*TASK ITEM*.
Write every record below out exactly; no images.

*SOURCE DATA*.
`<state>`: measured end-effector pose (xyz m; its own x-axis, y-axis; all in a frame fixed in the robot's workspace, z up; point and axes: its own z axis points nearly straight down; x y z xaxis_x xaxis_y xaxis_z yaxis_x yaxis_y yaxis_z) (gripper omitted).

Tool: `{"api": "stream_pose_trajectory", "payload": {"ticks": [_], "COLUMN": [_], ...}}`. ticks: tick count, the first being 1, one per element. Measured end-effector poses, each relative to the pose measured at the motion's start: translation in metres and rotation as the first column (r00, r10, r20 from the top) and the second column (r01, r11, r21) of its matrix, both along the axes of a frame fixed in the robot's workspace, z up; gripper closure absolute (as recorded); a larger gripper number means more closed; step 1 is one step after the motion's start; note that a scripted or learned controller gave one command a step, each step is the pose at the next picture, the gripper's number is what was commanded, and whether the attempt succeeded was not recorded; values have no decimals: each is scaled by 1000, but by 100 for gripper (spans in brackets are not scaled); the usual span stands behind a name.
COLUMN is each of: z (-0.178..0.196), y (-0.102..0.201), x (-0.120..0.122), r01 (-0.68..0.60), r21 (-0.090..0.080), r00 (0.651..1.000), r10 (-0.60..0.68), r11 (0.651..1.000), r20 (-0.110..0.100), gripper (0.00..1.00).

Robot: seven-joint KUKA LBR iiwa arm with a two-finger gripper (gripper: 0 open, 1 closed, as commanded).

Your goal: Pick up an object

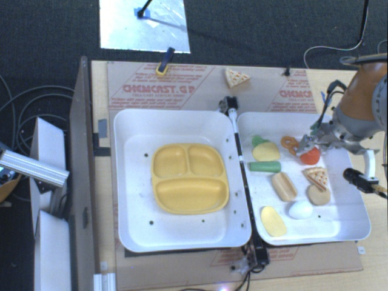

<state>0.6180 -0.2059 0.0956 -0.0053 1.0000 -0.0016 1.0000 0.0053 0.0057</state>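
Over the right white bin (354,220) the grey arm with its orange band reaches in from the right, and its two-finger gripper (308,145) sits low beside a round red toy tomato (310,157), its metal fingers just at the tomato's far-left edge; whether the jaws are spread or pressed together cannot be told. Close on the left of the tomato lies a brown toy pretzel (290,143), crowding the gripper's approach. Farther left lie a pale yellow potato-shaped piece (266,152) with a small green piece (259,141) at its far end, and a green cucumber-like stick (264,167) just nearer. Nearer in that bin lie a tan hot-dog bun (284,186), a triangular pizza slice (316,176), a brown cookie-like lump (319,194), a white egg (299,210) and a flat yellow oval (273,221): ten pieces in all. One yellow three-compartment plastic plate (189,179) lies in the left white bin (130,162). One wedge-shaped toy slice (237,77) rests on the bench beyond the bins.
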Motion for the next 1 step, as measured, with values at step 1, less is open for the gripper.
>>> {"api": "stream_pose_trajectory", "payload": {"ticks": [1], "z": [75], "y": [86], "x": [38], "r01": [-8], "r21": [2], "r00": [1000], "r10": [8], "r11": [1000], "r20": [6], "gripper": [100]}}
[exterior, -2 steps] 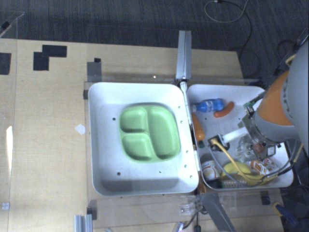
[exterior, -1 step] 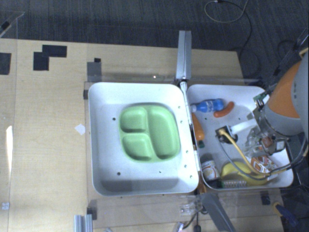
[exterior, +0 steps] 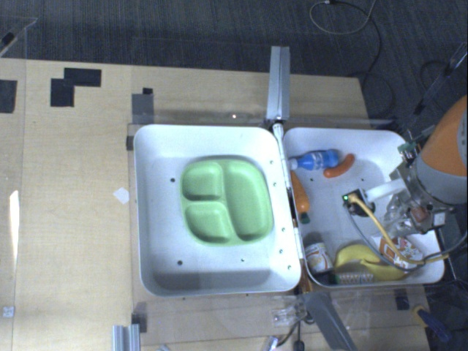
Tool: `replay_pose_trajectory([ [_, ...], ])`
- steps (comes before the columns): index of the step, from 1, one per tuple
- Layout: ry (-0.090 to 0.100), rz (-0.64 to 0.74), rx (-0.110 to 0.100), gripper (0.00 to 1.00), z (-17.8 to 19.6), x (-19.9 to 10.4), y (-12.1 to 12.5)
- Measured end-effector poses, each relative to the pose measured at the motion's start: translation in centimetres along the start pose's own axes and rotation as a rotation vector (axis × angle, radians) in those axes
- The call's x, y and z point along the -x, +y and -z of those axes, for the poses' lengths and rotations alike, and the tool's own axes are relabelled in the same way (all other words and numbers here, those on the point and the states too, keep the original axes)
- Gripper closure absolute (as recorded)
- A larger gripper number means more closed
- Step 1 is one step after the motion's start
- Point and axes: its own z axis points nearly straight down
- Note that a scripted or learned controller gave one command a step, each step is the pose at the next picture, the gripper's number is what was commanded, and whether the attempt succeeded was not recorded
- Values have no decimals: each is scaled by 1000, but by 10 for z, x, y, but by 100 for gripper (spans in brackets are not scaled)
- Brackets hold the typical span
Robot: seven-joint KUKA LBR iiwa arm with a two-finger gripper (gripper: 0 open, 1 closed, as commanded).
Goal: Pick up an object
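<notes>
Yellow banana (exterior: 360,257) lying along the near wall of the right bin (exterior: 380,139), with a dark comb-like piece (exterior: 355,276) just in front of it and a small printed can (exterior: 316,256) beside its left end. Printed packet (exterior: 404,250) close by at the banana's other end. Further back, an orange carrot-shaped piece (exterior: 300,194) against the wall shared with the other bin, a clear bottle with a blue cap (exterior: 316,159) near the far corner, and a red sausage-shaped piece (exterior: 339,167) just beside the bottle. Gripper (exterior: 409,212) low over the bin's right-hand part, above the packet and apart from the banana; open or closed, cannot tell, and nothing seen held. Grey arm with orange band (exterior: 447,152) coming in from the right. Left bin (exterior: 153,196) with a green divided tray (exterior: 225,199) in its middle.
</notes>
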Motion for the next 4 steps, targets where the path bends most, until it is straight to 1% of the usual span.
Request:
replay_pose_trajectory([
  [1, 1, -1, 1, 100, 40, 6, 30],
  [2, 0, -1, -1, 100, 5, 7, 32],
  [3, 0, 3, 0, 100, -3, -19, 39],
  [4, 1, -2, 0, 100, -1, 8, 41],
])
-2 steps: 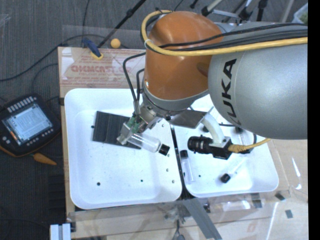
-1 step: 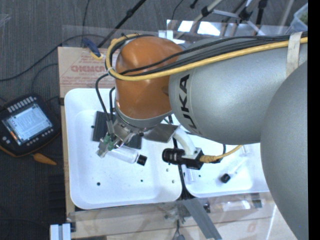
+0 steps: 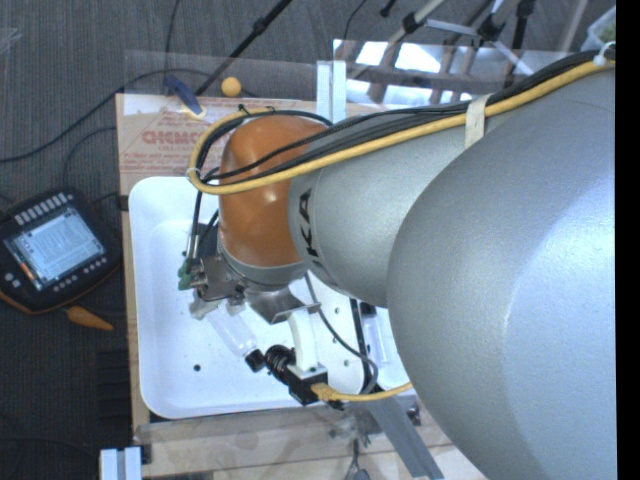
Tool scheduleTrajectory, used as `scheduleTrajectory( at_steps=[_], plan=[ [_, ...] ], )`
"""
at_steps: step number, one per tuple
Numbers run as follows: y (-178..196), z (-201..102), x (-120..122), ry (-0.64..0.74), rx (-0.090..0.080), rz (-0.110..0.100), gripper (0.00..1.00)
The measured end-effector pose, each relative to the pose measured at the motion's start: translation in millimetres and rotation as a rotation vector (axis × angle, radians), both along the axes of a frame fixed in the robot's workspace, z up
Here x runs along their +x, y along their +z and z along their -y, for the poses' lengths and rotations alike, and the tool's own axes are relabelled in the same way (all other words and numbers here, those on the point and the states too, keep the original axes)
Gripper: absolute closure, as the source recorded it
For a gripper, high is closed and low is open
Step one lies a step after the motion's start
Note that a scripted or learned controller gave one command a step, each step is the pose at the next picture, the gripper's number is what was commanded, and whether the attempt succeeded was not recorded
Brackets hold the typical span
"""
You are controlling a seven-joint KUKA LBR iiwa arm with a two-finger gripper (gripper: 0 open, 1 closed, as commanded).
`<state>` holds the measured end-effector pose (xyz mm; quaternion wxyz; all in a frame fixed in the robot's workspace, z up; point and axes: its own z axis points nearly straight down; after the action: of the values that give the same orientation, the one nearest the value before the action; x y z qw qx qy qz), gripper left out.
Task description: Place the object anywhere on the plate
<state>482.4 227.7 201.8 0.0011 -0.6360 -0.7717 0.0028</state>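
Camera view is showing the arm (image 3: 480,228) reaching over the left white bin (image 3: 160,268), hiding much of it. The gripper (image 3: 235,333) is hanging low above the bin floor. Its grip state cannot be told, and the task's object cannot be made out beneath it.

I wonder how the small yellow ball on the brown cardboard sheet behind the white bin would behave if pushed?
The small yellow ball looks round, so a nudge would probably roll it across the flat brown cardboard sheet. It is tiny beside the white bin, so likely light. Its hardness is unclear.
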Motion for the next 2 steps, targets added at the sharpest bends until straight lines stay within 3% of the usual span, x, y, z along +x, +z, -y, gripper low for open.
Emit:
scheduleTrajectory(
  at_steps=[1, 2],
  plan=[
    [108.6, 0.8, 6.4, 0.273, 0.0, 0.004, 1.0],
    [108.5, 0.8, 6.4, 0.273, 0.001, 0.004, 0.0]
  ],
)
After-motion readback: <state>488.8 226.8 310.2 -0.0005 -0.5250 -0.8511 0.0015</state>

*RESPONSE FOR THIS EXERCISE*.
`<state>`: measured end-effector pose (xyz m; its own x-axis, y-axis; all in a frame fixed in the robot's workspace, z up; point and axes: its own z axis points nearly straight down; x y z xaxis_x xaxis_y xaxis_z yaxis_x yaxis_y yaxis_z) (gripper omitted).

Tool: `{"api": "stream_pose_trajectory", "payload": {"ticks": [_], "COLUMN": [_], ...}}`. ticks: tick count, the first being 1, one per element. Measured end-effector poses, each relative to the pose measured at the motion's start: translation in metres and rotation as the first column (r00, r10, r20 from the top) and the second column (r01, r11, r21) of its matrix, both along the axes of a frame fixed in the robot's workspace, z up; gripper closure absolute (as recorded); a larger gripper number means more closed; step 1 is one step after the motion's start; note that a scripted or learned controller gave one command a step, each step is the pose at the next picture, the gripper's number is what was commanded, and whether the attempt succeeded was not recorded; values have no decimals: each is scaled by 1000, but by 100 for gripper (spans in brackets are not scaled); the usual span stands behind a name.
COLUMN is each of: z (-0.178..0.196), y (-0.102..0.201), x (-0.120..0.122), r01 (-0.68..0.60), r21 (-0.090..0.080), r00 (0.651..1.000), r10 (-0.60..0.68), r11 (0.651..1.000), r20 (-0.110..0.100), gripper (0.00..1.00).

Robot: seven-joint KUKA LBR iiwa arm with a two-finger gripper (gripper: 0 open, 1 closed, as commanded).

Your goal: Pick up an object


<state>0.6180 -0.2059 0.0956 -0.0053 1.0000 -0.0016 1.0000 0.0053 0.0057</state>
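Over the right white bin (354,220) the grey arm with its orange band reaches in from the right, and its two-finger gripper (308,145) sits low beside a round red toy tomato (310,157), its metal fingers just at the tomato's far-left edge; whether the jaws are spread or pressed together cannot be told. Close on the left of the tomato lies a brown toy pretzel (290,143), crowding the gripper's approach. Farther left lie a pale yellow potato-shaped piece (266,152) with a small green piece (259,141) at its far end, and a green cucumber-like stick (264,167) just nearer. Nearer in that bin lie a tan hot-dog bun (284,186), a triangular pizza slice (316,176), a brown cookie-like lump (319,194), a white egg (299,210) and a flat yellow oval (273,221): ten pieces in all. One yellow three-compartment plastic plate (189,179) lies in the left white bin (130,162). One wedge-shaped toy slice (237,77) rests on the bench beyond the bins.
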Motion for the next 1 step, as measured, with values at step 1, less is open for the gripper.
>>> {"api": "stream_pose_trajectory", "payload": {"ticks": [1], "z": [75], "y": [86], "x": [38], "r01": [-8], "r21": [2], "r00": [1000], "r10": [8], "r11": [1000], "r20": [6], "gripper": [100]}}
[exterior, -2 steps] 
[exterior, -1 step] 
[exterior, +0 steps] 
Tool: `replay_pose_trajectory([ [_, ...], ])`
- steps (comes before the columns): index of the step, from 1, one per tuple
- Layout: ry (-0.090 to 0.100), rz (-0.64 to 0.74), rx (-0.110 to 0.100), gripper (0.00 to 1.00), z (-17.8 to 19.6), x (-19.9 to 10.4), y (-12.1 to 12.5)
- Measured end-effector poses, each relative to the pose measured at the motion's start: translation in centimetres along the start pose's own axes and rotation as a rotation vector (axis × angle, radians) in those axes
- The call's x, y and z point along the -x, +y and -z of those axes, for the poses' lengths and rotations alike, and the tool's own axes are relabelled in the same way (all other words and numbers here, those on the point and the states too, keep the original axes)
- Gripper closure absolute (as recorded)
- A larger gripper number means more closed
- Step 1 is one step after the motion's start
- Point and axes: its own z axis points nearly straight down
- Note that a scripted or learned controller gave one command a step, each step is the pose at the next picture, the gripper's number is what was commanded, and whether the attempt succeeded was not recorded
- Values have no decimals: each is scaled by 1000, but by 10 for z, x, y, but by 100 for gripper (spans in brackets are not scaled)
- Brackets hold the typical span
Robot: seven-joint KUKA LBR iiwa arm with a two-finger gripper (gripper: 0 open, 1 closed, as commanded).
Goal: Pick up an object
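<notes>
Yellow banana (exterior: 360,257) lying along the near wall of the right bin (exterior: 380,139), with a dark comb-like piece (exterior: 355,276) just in front of it and a small printed can (exterior: 316,256) beside its left end. Printed packet (exterior: 404,250) close by at the banana's other end. Further back, an orange carrot-shaped piece (exterior: 300,194) against the wall shared with the other bin, a clear bottle with a blue cap (exterior: 316,159) near the far corner, and a red sausage-shaped piece (exterior: 339,167) just beside the bottle. Gripper (exterior: 409,212) low over the bin's right-hand part, above the packet and apart from the banana; open or closed, cannot tell, and nothing seen held. Grey arm with orange band (exterior: 447,152) coming in from the right. Left bin (exterior: 153,196) with a green divided tray (exterior: 225,199) in its middle.
</notes>
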Motion for the next 4 steps, targets where the path bends most, until it is straight to 1% of the usual span.
Request:
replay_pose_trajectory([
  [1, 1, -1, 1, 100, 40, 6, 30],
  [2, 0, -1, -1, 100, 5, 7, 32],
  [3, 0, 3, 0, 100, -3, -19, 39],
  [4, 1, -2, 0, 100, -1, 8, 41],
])
-2 steps: 
-1 step: 
+0 steps: 
Tool scheduleTrajectory, used as `scheduleTrajectory( at_steps=[_], plan=[ [_, ...] ], )`
"""
at_steps: step number, one per tuple
Numbers run as follows: y (-178..196), z (-201..102), x (-120..122), ry (-0.64..0.74), rx (-0.090..0.080), rz (-0.110..0.100), gripper (0.00..1.00)
The measured end-effector pose, each relative to the pose measured at the motion's start: translation in millimetres and rotation as a rotation vector (axis × angle, radians), both along the axes of a frame fixed in the robot's workspace, z up
Here x runs along their +x, y along their +z and z along their -y, for the poses' lengths and rotations alike, and the tool's own axes are relabelled in the same way (all other words and numbers here, those on the point and the states too, keep the original axes)
Gripper: absolute closure, as the source recorded it
For a gripper, high is closed and low is open
Step one lies a step after the motion's start
Note that a scripted or learned controller gave one command a step, each step is the pose at the next picture, the gripper's number is what was commanded, and whether the attempt succeeded was not recorded
Brackets hold the typical span
"""
You are controlling a seven-joint KUKA LBR iiwa arm with a two-finger gripper (gripper: 0 open, 1 closed, as commanded).
`<state>` holds the measured end-effector pose (xyz mm; quaternion wxyz; all in a frame fixed in the robot's workspace, z up; point and axes: its own z axis points nearly straight down; after the action: of the values that give the same orientation, the one nearest the value before the action; x y z qw qx qy qz), gripper left out.
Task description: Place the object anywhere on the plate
<state>482.4 227.7 201.8 0.0011 -0.6360 -0.7717 0.0028</state>
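Camera view is showing the arm (image 3: 480,228) reaching over the left white bin (image 3: 160,268), hiding much of it. The gripper (image 3: 235,333) is hanging low above the bin floor. Its grip state cannot be told, and the task's object cannot be made out beneath it.

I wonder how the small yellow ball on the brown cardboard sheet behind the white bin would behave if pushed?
The small yellow ball looks round, so a nudge would probably roll it across the flat brown cardboard sheet. It is tiny beside the white bin, so likely light. Its hardness is unclear.
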Motion for the next 2 steps, targets added at the sharpest bends until straight lines stay within 3% of the usual span, x, y, z along +x, +z, -y, gripper low for open.
Emit:
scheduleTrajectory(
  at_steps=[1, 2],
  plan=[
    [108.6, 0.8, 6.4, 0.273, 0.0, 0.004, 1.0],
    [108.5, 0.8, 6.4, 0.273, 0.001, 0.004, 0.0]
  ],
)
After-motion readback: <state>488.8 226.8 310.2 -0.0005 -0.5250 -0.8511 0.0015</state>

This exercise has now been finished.